Attempts at establishing e-books date back a decade, with at least a dozen failed efforts. The big names have included Sony, Microsoft and Adobe. Yes, the technology is getting better — the E-ink reflective screen rather than a backlit LCD screen, and Amazon is using Sprint's 3G wireless network rather than sideloading for content access. It also includes limited e-mail and browser capabilities.
These information goods have high returns to scale, hence both the incentives for success and the inability to survive as a niche product. The question still remains: will someone pay $400 ($100 more than Sony's product) for a book viewer when he/she was born with the necessary equipment to view dead trees? Unlike newspapers, electronic delivery has displaced less than 0.1% of book sales.
Here Amazon is trying to use its distribution might (the upsurge of traffic during the Christmas shopping season) as well as its content relationships to succeed where others have failed. But the business model is fatally flawed.
I'm shocked that they didn't try to do more to solve the angry orphan problem. The device's only native format is its proprietary AZW, requires conversion to open .DOC and .html files, and doesn't do PDF at all. Books from AZW are only available from Amazon and only viewable on an Amazon device, so when Amazon throws in the towel there will be no way to view them. At least the iPod value proposition was primed through use of unprotected MP3 files, so that most of the iPod content (initially) could be played on any PC, MP3 player or other device.
There are clever attempts to make money off of newspapers, magazines and even blogs. I think they mortgaged their soul to provide ubiquitous connectivity (which today is still expensive in the US, unlike telecom commodities like e-mail and international long distance). They need free user-generated content to fuel ubiquity and adoption, but their connect fees won't allow it. Take a cell phone, add e-books, improve the MySpace/Facebook/YouTube web access, and stand-alone book viewers are toast.
Theoretically the COGS should be less for e-delivery, but the book pricing does not appear to be terribly aggressive (given the manufacturing and distribution savings), perhaps because the publishers fear cannibalism. Meanwhile, I get a book I can't lend to a friend, can't sell to a used book store and can't donate to my local library. Thanks to Amazon's inept strategy, many more trees will have to die needlessly.

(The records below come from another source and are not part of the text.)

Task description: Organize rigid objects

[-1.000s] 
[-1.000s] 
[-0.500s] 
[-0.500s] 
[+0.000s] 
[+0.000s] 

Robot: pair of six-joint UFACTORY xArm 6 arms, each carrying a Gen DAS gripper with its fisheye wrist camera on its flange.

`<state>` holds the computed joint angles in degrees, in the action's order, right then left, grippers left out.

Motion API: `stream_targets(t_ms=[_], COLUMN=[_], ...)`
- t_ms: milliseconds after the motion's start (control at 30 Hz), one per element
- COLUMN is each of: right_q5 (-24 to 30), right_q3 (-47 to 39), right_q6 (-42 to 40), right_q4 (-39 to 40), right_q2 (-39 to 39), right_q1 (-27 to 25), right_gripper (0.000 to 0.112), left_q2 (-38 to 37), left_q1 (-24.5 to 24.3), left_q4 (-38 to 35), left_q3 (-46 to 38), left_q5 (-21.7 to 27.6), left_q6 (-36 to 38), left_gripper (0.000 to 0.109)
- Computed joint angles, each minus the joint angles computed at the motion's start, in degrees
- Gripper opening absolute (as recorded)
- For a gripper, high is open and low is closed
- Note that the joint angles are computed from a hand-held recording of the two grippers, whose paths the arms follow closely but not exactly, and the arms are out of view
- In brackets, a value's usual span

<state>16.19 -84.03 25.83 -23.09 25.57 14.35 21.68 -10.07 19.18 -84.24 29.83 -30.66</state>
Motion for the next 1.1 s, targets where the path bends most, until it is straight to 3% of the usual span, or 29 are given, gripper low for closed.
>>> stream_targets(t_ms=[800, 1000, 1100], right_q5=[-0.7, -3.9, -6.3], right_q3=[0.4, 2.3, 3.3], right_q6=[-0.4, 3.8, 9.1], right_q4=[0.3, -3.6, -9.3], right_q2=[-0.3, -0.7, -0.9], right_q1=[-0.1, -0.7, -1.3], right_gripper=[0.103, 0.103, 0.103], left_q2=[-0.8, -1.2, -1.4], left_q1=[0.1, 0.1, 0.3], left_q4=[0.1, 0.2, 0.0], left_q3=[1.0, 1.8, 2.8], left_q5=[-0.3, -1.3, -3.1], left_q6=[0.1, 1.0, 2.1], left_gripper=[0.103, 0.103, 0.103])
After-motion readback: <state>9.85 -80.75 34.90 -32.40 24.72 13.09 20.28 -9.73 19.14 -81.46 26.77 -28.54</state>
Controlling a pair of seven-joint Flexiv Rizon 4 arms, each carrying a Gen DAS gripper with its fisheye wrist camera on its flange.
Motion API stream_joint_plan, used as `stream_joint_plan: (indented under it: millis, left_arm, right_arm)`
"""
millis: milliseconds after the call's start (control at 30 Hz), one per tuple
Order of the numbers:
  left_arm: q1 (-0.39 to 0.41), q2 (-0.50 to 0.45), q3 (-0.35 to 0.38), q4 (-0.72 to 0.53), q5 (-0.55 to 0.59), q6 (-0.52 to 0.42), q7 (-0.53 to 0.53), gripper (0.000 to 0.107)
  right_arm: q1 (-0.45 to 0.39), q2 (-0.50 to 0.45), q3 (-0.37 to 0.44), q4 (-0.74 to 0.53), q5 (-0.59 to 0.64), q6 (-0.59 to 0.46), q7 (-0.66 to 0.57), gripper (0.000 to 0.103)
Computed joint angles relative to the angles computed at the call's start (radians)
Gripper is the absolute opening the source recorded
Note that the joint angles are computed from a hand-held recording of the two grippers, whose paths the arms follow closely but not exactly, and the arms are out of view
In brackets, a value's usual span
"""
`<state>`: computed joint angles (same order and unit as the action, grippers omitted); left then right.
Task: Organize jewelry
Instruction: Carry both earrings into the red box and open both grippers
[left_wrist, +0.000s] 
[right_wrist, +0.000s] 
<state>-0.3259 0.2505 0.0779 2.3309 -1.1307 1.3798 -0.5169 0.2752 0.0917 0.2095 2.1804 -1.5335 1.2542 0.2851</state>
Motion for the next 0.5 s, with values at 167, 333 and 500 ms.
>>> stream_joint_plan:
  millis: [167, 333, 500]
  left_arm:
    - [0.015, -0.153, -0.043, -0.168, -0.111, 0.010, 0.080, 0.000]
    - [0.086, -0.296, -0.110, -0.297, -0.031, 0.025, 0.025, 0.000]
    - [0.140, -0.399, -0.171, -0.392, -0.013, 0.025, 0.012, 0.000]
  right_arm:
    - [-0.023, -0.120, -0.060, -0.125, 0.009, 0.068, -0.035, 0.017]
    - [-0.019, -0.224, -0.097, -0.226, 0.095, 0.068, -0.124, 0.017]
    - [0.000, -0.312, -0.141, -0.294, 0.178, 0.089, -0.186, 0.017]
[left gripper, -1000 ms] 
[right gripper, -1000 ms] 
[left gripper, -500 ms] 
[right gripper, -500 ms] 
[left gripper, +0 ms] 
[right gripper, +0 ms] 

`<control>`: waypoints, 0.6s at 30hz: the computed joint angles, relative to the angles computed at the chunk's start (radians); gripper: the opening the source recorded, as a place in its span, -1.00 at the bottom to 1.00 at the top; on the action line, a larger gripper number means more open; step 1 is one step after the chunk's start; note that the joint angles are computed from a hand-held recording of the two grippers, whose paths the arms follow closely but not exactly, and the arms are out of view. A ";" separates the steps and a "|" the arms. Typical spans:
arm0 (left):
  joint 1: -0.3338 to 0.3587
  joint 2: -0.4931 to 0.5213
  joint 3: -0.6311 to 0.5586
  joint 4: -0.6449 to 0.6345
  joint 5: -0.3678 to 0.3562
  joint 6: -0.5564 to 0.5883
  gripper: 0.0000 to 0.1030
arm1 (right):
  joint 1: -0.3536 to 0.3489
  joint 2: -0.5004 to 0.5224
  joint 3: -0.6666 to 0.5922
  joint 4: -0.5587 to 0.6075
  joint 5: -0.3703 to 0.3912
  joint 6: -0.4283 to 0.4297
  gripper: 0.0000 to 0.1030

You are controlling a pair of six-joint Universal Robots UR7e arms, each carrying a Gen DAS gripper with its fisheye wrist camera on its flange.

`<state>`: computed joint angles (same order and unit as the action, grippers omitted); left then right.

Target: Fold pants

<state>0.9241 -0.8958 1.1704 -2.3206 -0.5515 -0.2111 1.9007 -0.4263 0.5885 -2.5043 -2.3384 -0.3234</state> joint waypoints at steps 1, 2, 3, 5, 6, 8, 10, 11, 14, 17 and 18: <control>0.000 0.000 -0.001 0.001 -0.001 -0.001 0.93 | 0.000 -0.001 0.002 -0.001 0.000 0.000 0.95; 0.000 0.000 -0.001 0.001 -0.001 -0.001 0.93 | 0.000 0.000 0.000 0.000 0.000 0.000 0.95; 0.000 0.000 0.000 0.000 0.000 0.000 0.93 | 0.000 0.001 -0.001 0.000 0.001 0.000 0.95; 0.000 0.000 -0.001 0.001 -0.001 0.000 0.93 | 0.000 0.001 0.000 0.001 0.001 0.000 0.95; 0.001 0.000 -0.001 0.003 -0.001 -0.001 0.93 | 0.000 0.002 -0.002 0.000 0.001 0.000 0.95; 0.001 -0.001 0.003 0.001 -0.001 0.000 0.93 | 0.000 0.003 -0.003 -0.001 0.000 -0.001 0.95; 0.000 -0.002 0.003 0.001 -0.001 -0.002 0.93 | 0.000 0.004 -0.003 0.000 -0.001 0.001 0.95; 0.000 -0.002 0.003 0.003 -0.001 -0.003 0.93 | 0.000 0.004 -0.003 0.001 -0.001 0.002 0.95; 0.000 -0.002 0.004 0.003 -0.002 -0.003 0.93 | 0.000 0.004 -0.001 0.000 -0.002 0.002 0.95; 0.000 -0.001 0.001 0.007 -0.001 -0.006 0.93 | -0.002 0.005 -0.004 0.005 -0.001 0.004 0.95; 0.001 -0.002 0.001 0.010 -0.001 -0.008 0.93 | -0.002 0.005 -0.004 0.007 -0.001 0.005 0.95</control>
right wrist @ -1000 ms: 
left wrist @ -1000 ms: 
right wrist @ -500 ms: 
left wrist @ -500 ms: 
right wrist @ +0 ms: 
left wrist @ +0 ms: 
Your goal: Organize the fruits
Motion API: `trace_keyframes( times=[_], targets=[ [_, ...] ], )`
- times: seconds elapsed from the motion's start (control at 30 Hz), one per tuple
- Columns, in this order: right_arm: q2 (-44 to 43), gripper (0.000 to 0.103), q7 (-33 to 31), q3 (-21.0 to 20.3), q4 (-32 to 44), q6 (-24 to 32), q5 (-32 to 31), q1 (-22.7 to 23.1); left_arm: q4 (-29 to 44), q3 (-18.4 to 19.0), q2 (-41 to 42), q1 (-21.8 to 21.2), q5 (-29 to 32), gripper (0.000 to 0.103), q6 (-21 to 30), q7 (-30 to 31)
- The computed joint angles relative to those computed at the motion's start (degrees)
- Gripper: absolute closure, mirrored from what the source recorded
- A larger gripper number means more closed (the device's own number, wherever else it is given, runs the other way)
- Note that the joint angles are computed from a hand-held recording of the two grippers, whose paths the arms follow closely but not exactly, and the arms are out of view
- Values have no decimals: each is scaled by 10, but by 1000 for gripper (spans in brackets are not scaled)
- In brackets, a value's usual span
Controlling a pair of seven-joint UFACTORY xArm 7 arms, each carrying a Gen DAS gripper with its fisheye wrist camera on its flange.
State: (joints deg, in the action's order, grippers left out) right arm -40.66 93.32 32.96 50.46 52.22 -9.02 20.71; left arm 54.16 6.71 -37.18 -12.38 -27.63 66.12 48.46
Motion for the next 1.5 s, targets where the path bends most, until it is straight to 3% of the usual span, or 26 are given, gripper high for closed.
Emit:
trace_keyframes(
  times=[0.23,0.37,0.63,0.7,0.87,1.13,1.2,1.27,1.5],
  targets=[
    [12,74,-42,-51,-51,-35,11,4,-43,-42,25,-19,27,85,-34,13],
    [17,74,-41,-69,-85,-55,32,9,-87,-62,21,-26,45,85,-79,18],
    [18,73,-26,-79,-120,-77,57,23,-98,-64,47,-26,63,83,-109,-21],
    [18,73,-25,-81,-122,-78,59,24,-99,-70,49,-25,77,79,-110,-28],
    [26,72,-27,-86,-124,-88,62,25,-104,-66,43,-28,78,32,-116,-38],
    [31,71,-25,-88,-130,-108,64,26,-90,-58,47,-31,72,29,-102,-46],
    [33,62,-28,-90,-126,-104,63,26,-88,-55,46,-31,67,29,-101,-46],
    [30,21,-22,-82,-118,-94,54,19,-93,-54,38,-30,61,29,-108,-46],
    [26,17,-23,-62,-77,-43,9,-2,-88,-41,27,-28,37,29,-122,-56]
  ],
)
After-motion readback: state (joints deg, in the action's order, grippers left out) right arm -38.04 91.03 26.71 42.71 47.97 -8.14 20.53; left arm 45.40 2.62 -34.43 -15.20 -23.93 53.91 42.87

The spin is that this is an iPod for books, but's only spin. John Paczkowski of the WSJ blog mercillessly lampoons it as "the Zune of reading."
Brad Stone of the NYT claims the problem is features, but I think it's all the business model. If they asked me what to do (they won't) to fix the business model, I'd make three changes:
- Support open document formats (HTML, RTF, even PDF) and then like the iPod, make those the native formats for public domain (no-DRM) content.
- Offer a monthly subscription that makes unlimited e-mail, web browsing, public domain works and free Internet content (like blogs) available at no additional cost.
- Get publishers to offer aggressive discounts for impulse purchases, such as 1-day specials for novels trying to build word-of-mouth to get onto the NYT bestseller list.
I know one reader who today is certainly reciting Yogi Berra — the former COO of NuvoMedia, makers of the Rocket eBook, which exited through sale to TV Guide's parent. The Rocket eBook lasted less than three years, the Apple Newton not quite four, so I'll bet $50 (giving 2:1 odds) that Kindle is off the market by the end of 2010.